Con artistry - "cunning and conning, deception and dishonesty, the phoney and fake" - is also the theme of this year's season at the Chichester Festival Theatre. There are productions of Molière's Scapino, or The Trickster and How To Succeed in Business Without Really Trying, a Frank Loesser musical that focuses on a window-cleaner who uses a crass self-help book to wheedle his way to the top.
Beaton says Khlestakov departs in singular ways from your average con-man. "What's wonderful is that he stumbles into the situation as a nobody, an empty vessel, and the chance for corruption is presented to him on a silver tray.
"There are no real human relationships left in the world Gogol depicts. Everything depends on skilled sycophancy and bribery. Of course, Khlestakov is an opportunist, but he's almost lovable because at least he's the innocent beneficiary of corruption rather than its instigator," Beaton says.
Some years ago, Michael Sheen, the actor who plays Gammon/Khlestakov in The UN Inspector, portrayed another classic fantasist, Ibsen's Peer Gynt. "The difference," Sheen argues, "is that Peer knowingly fantasises and tells stories to manipulate certain situations, whereas with Gammon in our play it's almost like there's no conscious manipulation going on."
In both Gogol and Farr, the Khlestakov figure does have a mad messianic streak. Sheen says: "We've talked in rehearsals about him being on the cusp of a nervous breakdown. It could all come crashing in. I remember saying to David early on, 'Do you want the character to be somebody you could take off the stage and put into the street, or is this somebody who could only exist in the theatre?'"

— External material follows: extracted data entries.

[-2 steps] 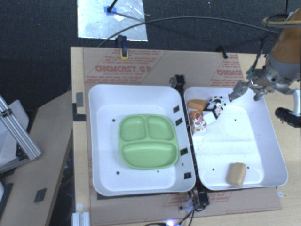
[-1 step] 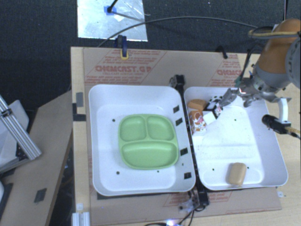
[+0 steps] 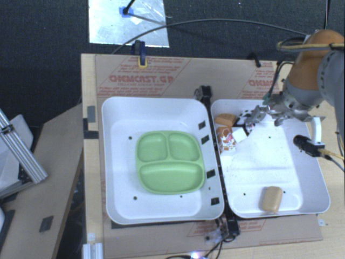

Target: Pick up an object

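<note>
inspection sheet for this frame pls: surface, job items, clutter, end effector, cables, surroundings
Surface: two white bins side by side, left bin and right bin, on a brown board.
Job's things: tan block at right bin's near edge; brown item and red-and-white packet at its far-left corner.
Clutter: green divided tray in left bin.
End effector: low over right bin's far-left corner, beside the brown item; grip not discernible.
Cables: black cable arcing above the board toward the arm.
Surroundings: foil sheet on dark floor; metal rail at left.
</note>
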Action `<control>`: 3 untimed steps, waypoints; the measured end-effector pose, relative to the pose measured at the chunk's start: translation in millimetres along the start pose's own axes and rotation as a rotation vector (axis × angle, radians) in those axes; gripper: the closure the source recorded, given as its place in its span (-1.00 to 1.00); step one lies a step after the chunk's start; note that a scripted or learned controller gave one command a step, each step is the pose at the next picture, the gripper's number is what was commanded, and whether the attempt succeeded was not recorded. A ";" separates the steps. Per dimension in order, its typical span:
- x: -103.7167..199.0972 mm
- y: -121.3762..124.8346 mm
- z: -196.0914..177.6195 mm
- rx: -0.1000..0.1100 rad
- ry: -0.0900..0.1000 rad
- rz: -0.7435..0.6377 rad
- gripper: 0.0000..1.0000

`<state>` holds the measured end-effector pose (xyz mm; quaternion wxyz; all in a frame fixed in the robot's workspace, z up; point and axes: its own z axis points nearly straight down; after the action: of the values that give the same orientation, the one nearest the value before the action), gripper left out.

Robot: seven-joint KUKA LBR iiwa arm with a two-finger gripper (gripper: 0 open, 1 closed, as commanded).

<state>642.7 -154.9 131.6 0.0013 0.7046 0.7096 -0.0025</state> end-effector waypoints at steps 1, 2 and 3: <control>-1.6 0.7 -1.5 -0.006 -0.002 0.002 -1.00; 2.6 3.1 -12.8 -0.012 0.006 -0.001 1.00; 6.3 7.3 -57.9 -0.008 0.004 0.000 1.00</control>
<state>650.1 -148.2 189.5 0.0027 0.7045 0.7097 0.0017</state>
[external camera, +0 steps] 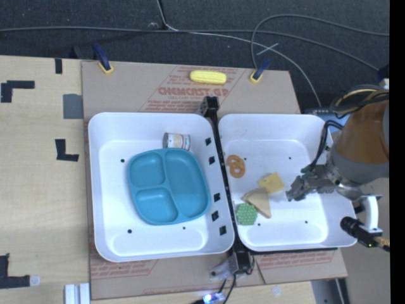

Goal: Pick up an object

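Camera view, left to right: blue divided plastic plate sits in the left bin, then pretzel, green round piece, tan wedge and yellow cheese block all lie unlifted; dark two-finger gripper hovers right, carrying nothing, spread unclear.

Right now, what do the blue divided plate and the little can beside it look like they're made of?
The blue divided plate looks like moulded plastic: uniform colour, soft sheen, rounded compartment ridges. The can seems metal with a printed label, judging by its pale, shiny rim, though it is too small to be sure.
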### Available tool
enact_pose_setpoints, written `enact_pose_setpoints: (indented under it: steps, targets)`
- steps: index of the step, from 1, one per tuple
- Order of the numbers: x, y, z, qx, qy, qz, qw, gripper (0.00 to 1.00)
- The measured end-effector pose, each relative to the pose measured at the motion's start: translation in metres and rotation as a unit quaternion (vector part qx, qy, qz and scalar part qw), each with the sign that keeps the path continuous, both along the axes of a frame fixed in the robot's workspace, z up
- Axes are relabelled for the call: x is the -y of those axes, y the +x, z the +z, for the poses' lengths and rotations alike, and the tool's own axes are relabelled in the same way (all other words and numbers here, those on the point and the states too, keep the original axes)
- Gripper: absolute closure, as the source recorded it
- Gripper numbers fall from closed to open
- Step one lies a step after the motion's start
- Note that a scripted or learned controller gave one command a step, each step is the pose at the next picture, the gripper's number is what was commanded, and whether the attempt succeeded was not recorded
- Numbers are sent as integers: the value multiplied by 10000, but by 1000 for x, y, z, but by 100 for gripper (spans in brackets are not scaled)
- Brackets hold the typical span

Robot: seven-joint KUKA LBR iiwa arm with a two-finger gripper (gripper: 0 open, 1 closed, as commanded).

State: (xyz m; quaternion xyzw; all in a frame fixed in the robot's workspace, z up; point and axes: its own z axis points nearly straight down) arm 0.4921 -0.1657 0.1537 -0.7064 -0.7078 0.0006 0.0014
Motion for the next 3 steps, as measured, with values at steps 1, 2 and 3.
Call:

Beaton is an old Gogol hand. During Duncan's directorship of Nottingham Playhouse, he adapted The Nose, a fantastical story in which the olfactory organ of a civil servant declares its independence and goes on a career-jeopardising walkabout in St Petersburg.
For this version of The Government Inspector, Beaton has done some judicious pruning, introduced small additions, converted all the asides into choric dialogue and tried to convey what, he says, generally gets lost in translation - the "fractured, broken-glass" quality of Gogol's language.

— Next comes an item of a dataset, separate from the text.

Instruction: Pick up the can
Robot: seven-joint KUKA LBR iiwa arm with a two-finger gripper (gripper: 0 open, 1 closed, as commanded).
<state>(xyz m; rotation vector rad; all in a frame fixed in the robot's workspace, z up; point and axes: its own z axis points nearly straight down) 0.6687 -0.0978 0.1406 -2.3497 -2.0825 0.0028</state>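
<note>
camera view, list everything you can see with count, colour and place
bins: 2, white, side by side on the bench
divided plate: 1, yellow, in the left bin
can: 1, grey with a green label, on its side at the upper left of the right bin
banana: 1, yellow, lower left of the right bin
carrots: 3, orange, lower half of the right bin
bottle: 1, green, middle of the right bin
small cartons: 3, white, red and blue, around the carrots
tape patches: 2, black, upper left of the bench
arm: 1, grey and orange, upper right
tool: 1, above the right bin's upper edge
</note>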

Farr has gone in for a wholesale update. By relocating to a former Soviet republic, The UN Inspector makes black comic capital out of the moral vacuum left by Communism and the desperate desire of the locals to be more Western.
Gammon constitutes a parody of their cravings. Here, the unfinished hospital "funded by banks from 12 countries", of which our supposed inspector is given a tour, is being used not to care for the sick but as the money-spinning set of a TV soap, Ambulance Division - a fact that goes serenely unnoticed by Gammon.
"In our version," says the author, "the characters invest enormous energy in either embracing the West or rejecting it, and because of the global nature of the thing - pipelines, air bases, what have you - the stakes are raised and also the menace."
Gammon's presence arouses a stamped-on protest march against the abuses of human rights, and he's besieged by a delegation of businessmen complaining that they have to pay the mafia for protection against the government, and vice versa. "But somehow," says Farr, "the comedy still relies on this being fundamentally a small and small-minded community. Comedy is good at analysing and dealing with evil because it doesn't present it as evil, but a collection of banalities."
An impostor pretending to be a concert pianist, say, would be rumbled instantly. Would a fake director be fingered? "I couldn't possibly say," laughs Farr, before admitting that "if you were really useless, other people would fill in the gaps. You'd probably get away with the entire thing."